## Task to carry out
Copy out each line of the data holding "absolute".

## Data below
=-=-=

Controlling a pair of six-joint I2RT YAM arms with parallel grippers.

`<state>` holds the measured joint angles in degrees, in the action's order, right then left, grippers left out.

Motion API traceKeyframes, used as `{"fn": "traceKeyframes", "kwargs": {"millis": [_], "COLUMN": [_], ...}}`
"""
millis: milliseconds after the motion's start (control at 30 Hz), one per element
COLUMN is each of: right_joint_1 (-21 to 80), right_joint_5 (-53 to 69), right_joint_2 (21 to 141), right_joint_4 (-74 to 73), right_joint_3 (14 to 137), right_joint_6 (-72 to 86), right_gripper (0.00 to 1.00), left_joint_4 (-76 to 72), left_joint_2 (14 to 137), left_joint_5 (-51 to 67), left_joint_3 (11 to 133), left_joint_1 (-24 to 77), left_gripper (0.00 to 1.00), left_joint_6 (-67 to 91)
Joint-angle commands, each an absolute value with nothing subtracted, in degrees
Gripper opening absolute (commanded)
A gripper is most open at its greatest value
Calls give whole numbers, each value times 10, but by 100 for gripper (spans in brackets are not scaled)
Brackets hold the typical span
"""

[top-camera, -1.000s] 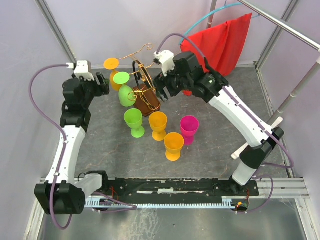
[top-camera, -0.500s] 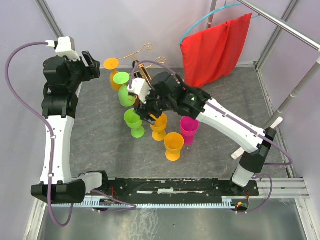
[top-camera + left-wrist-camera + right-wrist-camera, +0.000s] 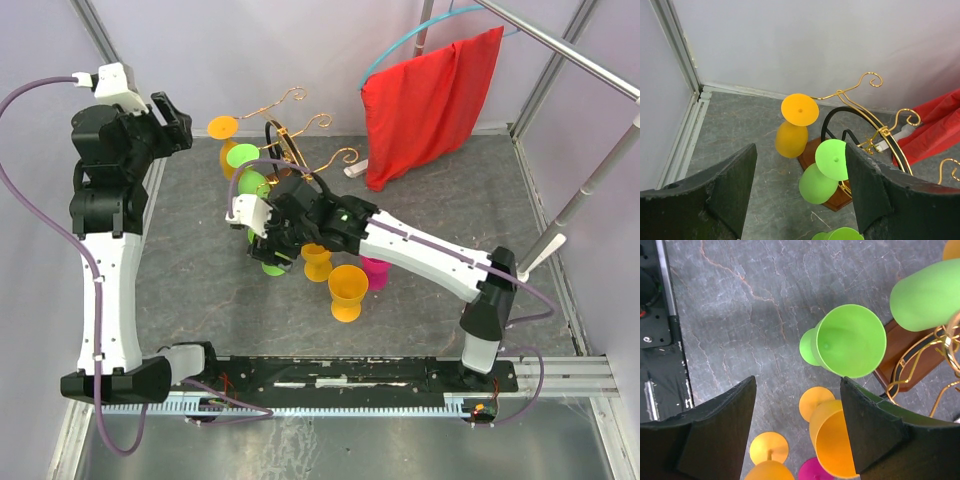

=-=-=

## Expected output
Joint-angle commands, each an absolute value with nothing subtracted, in degrees
Gripper opening absolute (commanded)

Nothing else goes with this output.